The records below are to be repeated exactly, and their pictures left out.

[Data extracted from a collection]
----------------------------------------

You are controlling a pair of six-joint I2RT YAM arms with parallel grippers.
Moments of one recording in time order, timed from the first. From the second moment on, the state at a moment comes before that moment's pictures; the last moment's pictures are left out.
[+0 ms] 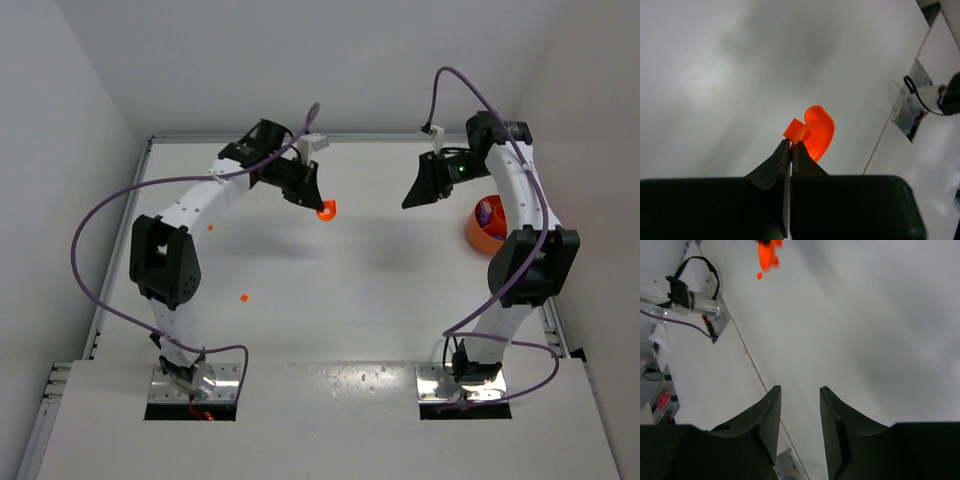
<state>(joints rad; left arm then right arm) -0.34 1.87 1.73 -0.72 0.74 0.04 -0.04 1.83 1.79 -1.38 -0.95 -0.61</state>
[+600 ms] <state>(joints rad) -0.49 1.90 1.67 -0.71 0.77 0.01 0.22 1.74 1.20 -0.53 -1.18 0.06</state>
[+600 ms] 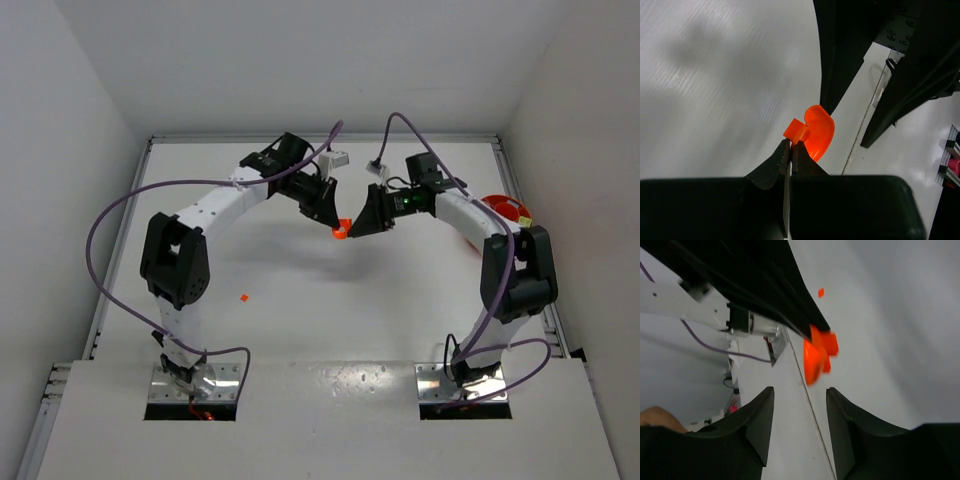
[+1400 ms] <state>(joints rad) -0.48 1.89 1.66 -0.69 0.82 0.00 0.26 1.72 1.20 -0.22 -1.02 0.30</state>
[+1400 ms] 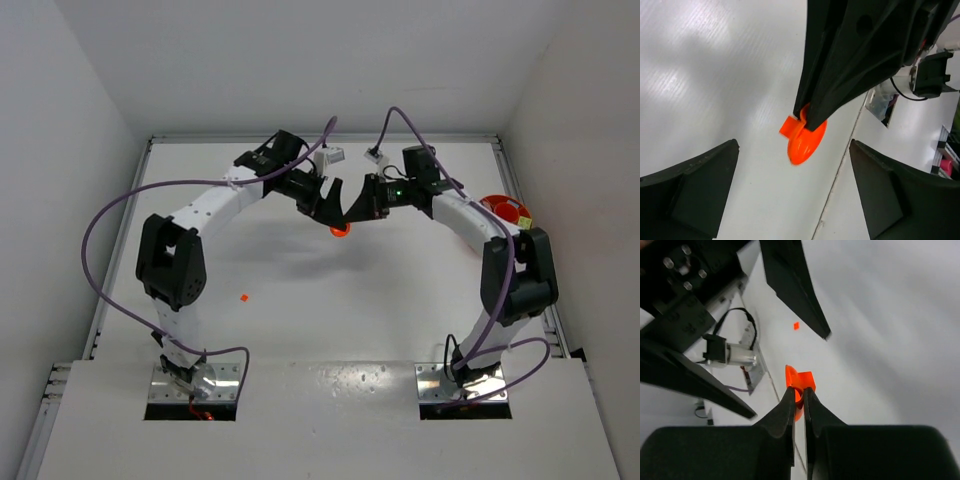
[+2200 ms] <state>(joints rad) -0.12 1.71 1.70 -0.50 0.51 -0.13 -0.48 1.77 1.70 -0.92 -0.55 -0.41</state>
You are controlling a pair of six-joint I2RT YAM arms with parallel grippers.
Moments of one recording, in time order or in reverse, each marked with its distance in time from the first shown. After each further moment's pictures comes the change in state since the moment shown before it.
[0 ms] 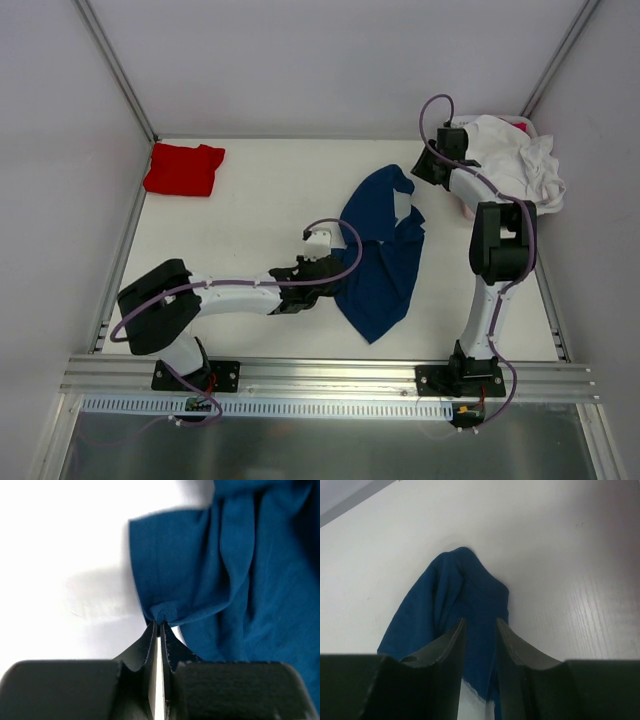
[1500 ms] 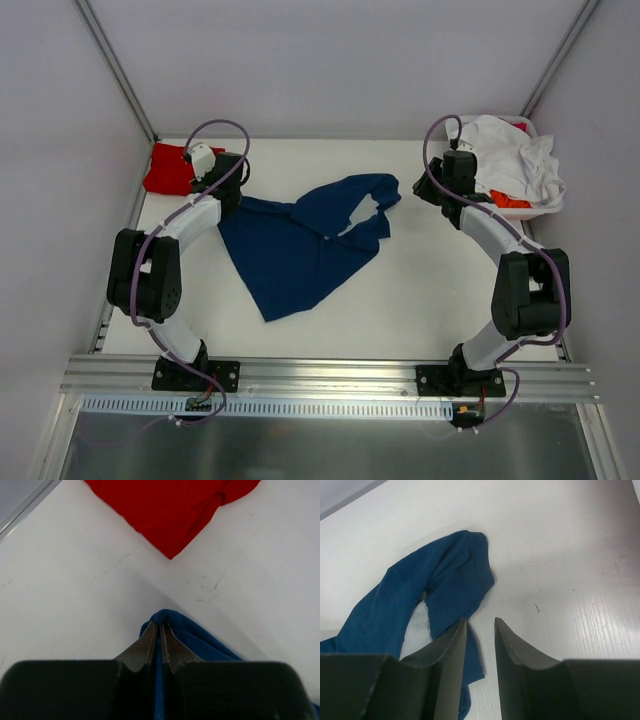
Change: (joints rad) left arm 0.857 0.052 0.313 -0.163 -0.134 0.144; right arm 0.060 -0.454 -0.472 0.134 0.042 0.010
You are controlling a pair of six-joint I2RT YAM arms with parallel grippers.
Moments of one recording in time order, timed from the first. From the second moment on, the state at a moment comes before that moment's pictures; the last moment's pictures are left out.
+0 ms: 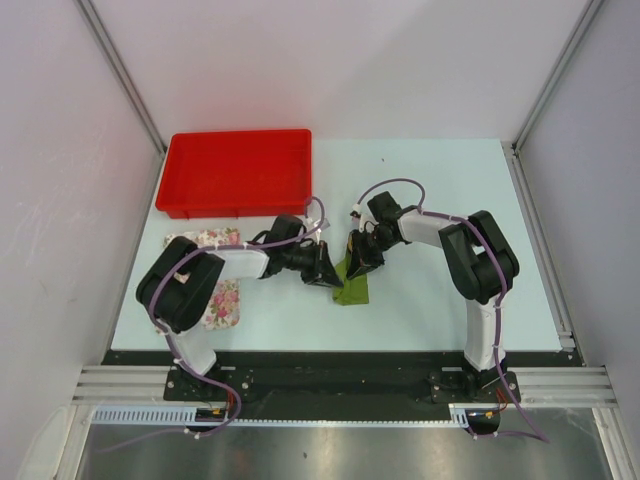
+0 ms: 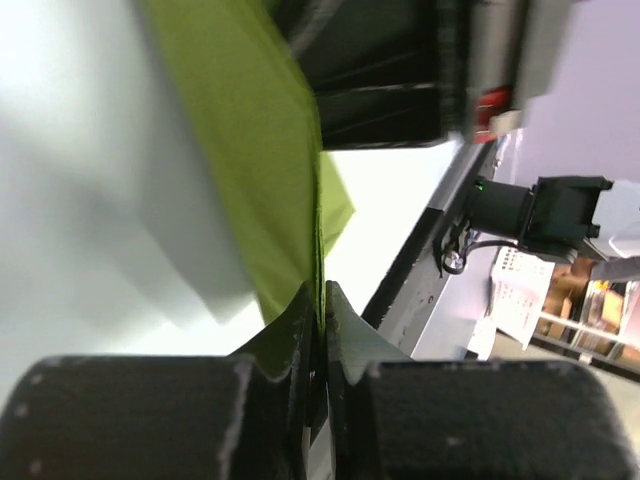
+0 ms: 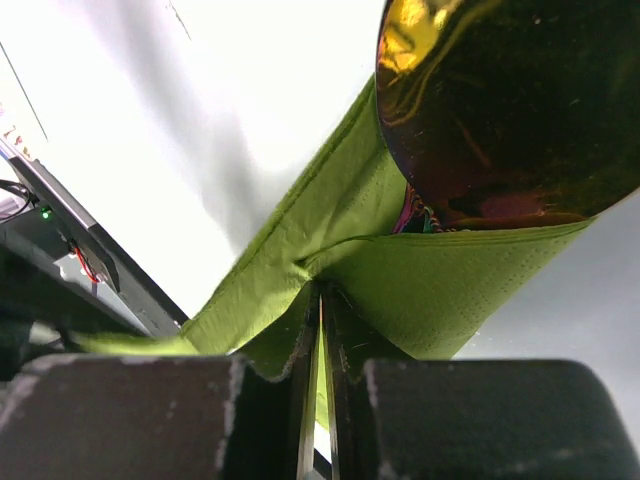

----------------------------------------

Expected answer
You are controlling a pair of six-joint I2RT YAM arms with parallel grippers.
Moments of one recording in time order, timed from the first. From the second moment on, the state at a moment comes before that moment's pictures; the last moment's pictures are left out.
[+0 ms] 
<state>(joints rad; left arm then right arm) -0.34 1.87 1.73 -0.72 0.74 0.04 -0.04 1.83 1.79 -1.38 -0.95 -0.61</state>
[+600 ms] <state>(joints rad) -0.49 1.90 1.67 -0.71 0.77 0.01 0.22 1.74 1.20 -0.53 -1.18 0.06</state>
[+600 ms] 
[+1400 ms] <state>(joints rad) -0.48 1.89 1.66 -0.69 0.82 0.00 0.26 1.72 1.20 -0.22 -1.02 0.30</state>
[+1400 ms] 
[+2200 ms] <state>(joints rad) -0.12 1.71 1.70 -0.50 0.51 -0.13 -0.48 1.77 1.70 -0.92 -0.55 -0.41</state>
You are controlling a pair of six-joint I2RT YAM arms with parallel grippers.
Moments of one recording, in time order or in reverse, each marked with its distance in time from the first shown. After each further moment's pictures comes the change in state since the moment shown before it.
[0 ms] 
[1500 ms] 
Change: (joints rad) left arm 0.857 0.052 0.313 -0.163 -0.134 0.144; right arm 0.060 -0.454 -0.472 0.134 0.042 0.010
You are controlling a pair of six-joint I2RT YAM arms with parallel grippers.
Moments of one recording in time order, timed from the first. From the second moment on, the state at a moment comes before that moment's pictures; the last moment's pictures are left out.
+0 ms: 
+0 ms: 
+0 ms: 

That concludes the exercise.